Our study has several limitations. First, we only allow the relocation of deaths to have an impact on the nodes that are direct neighbors of the disease pairs whose associations are disrupted. However, in reality the relocation of deaths can potentially influence the associations between other diseases as well. For example, changes in the association between heart and cerebrovascular diseases could potentially impact associations between other circulatory and blood diseases (as other circulatory diseases are frequently associated with both heart and cerebrovascular), as well as other disease pairs not directly involving either heart or cerebrovascular diseases. Second, we use only odds ratios, even though there are more sophisticated measures for the analysis of cause-of-death relations, such as the cause-of-death association indicator [6]. This measure is standardized for different distributions of deaths by age and cause. However, we do not use it because it is extremely time-consuming to calculate it for all possible combinations of D _i and D _j . Computation time increases dramatically if the age dimension, required to calculate cause-of-death association indicators, is added to the calculation process. Nevertheless, age certainly must play an important role, and further research is needed to evaluate how the results change if we relocate deaths occurring only in selected age groups. Third, there are limitations in the artificial approach to searching for independence between diseases. In the present paper, we were searching for an optimum by testing sequences of D _i and D _j . However, independence in contingency tables might be achieved in other ways, too. Lastly, we need to acknowledge the limitations that stem from the data we use. Multiple cause-of-death datasets are notorious for their lack of international comparability. Therefore, we should incorporate data from other countries into our future analyses. Last, the current findings do not explore in detail the specific interventions made in the contingency tables – that is, which deaths are being relocated in the minimal relocation scenario. This naturally limits the ability to derive practical implications from the findings. Future research could address this by focusing on only selected disease pairs and investigating in greater detail the optimal strategies for reducing their dependence.

Conclusions

In conclusion, studying pairwise associations between diseases without considering the complexity of cause-of-death interrelations might produce an incomplete picture of the overall COD structure. This study attempts to show that distortions introduced in the cause-of-death structure have an impact beyond the diseases under study. Changes in odds ratios between leading cause of death pairs do not happen in isolation from other diseases.

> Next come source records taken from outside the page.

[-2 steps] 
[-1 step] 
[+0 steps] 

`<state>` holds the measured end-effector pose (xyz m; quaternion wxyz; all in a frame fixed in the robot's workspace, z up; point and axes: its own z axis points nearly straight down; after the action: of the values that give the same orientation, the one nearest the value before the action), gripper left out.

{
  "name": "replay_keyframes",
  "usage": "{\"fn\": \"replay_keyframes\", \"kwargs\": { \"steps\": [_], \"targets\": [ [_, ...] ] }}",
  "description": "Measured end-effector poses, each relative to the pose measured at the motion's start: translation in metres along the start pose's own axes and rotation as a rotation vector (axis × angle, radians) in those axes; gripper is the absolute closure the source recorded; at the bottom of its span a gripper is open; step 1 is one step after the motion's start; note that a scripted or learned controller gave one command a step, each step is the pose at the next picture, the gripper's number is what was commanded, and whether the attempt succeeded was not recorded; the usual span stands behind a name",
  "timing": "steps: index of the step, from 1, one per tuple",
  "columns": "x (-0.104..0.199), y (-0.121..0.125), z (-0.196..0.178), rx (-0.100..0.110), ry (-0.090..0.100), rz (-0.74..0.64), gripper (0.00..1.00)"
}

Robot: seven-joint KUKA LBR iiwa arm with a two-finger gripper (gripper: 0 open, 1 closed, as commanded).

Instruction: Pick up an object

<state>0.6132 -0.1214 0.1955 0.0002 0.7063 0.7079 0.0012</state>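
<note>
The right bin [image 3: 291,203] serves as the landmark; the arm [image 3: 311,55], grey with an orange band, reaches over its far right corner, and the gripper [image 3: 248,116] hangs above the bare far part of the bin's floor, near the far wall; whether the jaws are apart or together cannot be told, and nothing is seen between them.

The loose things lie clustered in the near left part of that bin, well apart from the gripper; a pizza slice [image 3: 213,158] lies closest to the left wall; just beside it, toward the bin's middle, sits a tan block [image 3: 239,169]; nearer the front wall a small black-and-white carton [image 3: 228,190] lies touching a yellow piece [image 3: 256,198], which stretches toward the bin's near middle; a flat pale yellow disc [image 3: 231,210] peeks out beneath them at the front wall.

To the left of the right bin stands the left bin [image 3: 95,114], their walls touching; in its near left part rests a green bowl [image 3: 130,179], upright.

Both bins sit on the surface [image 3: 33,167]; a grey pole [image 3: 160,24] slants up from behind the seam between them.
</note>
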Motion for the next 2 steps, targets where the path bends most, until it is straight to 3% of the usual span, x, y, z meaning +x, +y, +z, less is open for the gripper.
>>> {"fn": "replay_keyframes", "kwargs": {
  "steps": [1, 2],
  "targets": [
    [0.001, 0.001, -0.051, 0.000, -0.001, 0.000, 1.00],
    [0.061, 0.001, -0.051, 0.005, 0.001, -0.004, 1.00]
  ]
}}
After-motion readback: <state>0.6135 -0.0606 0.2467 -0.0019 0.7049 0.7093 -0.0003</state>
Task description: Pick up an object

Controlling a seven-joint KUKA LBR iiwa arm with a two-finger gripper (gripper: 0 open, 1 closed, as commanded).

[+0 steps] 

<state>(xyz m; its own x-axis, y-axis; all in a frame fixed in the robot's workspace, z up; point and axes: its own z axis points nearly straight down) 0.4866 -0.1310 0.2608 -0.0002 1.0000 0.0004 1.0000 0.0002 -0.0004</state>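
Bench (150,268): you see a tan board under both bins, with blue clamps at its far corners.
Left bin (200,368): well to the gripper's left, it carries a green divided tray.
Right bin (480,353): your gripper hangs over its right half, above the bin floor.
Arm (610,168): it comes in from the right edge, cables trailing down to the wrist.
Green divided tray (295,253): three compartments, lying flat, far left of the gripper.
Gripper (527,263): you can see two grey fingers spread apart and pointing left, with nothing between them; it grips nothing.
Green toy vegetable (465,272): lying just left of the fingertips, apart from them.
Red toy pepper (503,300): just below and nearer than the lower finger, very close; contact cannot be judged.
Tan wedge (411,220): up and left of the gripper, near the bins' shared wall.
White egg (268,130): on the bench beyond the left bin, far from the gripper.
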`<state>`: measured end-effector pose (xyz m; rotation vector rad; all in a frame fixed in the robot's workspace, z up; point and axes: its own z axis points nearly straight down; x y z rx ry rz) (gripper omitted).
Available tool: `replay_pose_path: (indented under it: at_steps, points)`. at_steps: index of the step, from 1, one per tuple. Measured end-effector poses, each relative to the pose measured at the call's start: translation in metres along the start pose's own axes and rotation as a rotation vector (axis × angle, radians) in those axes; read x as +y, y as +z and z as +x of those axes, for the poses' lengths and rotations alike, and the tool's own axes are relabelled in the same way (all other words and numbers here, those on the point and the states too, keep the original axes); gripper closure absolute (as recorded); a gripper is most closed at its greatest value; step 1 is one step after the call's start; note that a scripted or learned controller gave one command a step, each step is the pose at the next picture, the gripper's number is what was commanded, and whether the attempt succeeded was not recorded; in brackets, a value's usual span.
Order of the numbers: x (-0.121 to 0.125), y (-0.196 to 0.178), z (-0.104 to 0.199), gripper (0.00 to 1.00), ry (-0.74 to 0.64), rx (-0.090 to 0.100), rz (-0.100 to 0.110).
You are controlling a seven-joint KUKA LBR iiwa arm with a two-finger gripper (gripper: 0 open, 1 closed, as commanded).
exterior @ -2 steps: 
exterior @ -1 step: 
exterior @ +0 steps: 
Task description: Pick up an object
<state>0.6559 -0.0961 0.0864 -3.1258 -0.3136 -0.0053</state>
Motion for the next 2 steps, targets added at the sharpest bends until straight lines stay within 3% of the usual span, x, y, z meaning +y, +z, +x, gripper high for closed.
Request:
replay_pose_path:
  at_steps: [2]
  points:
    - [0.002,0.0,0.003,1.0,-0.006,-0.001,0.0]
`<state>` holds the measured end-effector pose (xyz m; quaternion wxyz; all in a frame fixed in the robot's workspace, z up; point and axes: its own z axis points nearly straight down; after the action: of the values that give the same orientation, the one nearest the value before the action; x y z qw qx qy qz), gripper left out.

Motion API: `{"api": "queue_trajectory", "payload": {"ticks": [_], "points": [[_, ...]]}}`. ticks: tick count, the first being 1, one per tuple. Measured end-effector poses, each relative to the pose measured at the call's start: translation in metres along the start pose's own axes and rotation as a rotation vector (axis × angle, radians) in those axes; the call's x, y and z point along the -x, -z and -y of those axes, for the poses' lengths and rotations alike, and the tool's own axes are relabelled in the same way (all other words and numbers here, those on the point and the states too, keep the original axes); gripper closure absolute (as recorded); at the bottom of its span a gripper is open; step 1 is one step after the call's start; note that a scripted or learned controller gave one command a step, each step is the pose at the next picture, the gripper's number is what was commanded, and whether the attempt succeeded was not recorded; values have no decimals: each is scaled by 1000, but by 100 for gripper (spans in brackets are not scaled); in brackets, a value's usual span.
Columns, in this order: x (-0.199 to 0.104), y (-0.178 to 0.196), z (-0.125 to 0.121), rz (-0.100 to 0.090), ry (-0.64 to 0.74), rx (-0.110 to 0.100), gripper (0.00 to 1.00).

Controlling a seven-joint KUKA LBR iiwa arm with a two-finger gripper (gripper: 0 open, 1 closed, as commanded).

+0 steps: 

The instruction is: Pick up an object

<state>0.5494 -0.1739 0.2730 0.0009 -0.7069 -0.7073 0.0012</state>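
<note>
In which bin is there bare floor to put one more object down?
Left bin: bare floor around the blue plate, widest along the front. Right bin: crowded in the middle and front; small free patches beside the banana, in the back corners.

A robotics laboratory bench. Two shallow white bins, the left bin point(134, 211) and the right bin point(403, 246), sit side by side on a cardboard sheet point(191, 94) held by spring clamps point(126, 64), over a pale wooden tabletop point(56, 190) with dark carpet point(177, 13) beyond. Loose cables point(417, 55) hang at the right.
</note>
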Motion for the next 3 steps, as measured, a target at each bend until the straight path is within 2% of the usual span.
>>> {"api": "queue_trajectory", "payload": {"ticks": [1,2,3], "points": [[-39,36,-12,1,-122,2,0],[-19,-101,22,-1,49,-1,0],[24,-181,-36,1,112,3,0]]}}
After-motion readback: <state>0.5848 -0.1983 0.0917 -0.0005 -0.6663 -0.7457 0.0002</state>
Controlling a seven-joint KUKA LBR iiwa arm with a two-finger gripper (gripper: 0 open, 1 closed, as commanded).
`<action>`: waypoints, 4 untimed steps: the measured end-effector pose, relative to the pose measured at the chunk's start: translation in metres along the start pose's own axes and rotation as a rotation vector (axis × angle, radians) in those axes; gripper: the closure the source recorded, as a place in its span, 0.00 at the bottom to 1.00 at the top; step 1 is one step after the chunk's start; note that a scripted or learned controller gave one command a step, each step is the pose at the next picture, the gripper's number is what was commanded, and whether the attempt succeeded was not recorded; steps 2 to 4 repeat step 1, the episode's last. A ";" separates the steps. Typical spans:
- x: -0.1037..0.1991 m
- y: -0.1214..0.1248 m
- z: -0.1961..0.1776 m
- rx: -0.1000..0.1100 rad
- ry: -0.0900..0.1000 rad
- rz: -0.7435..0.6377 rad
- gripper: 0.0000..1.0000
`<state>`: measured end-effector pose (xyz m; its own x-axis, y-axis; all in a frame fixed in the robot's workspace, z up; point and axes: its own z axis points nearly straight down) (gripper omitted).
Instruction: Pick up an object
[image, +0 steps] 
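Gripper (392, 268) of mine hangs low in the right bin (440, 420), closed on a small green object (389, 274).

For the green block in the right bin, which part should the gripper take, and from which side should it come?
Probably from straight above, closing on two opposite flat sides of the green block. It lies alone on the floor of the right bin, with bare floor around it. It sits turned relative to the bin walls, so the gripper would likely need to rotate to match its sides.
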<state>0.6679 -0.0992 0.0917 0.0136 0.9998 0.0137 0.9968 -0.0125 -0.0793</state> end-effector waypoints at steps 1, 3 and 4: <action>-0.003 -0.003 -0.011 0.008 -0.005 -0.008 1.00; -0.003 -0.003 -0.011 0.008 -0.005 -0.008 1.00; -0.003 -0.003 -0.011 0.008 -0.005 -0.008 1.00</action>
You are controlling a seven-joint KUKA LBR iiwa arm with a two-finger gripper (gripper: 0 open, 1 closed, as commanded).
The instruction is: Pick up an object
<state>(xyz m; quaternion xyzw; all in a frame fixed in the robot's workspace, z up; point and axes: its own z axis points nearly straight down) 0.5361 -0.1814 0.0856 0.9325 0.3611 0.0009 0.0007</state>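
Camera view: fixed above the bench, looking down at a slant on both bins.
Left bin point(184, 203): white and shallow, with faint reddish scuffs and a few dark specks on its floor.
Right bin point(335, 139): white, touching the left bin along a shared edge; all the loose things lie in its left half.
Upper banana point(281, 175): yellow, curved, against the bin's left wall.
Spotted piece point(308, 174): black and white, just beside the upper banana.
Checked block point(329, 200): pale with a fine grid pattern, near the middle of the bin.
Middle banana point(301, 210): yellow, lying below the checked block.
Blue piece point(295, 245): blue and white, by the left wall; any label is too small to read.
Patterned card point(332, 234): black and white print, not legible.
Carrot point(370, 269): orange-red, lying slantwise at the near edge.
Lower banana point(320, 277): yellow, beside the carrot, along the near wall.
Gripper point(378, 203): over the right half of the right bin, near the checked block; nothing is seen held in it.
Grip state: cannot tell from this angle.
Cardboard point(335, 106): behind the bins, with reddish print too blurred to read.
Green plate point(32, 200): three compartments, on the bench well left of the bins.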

Our results can provide valuable insights for optimizing strategies aimed at preventing multimorbidity, which is recognized as one of the most significant challenges for healthcare systems in developed societies due to the complexity of treating multiple health conditions simultaneously [59]. Further steps in unveiling the robustness of the COD architecture, which are out of the scope of this paper, include incorporating the age dimension in the analysis, as well as studying the effect of introducing the reverse: adding statistically significant associations where they are not present or strengthening weak associations.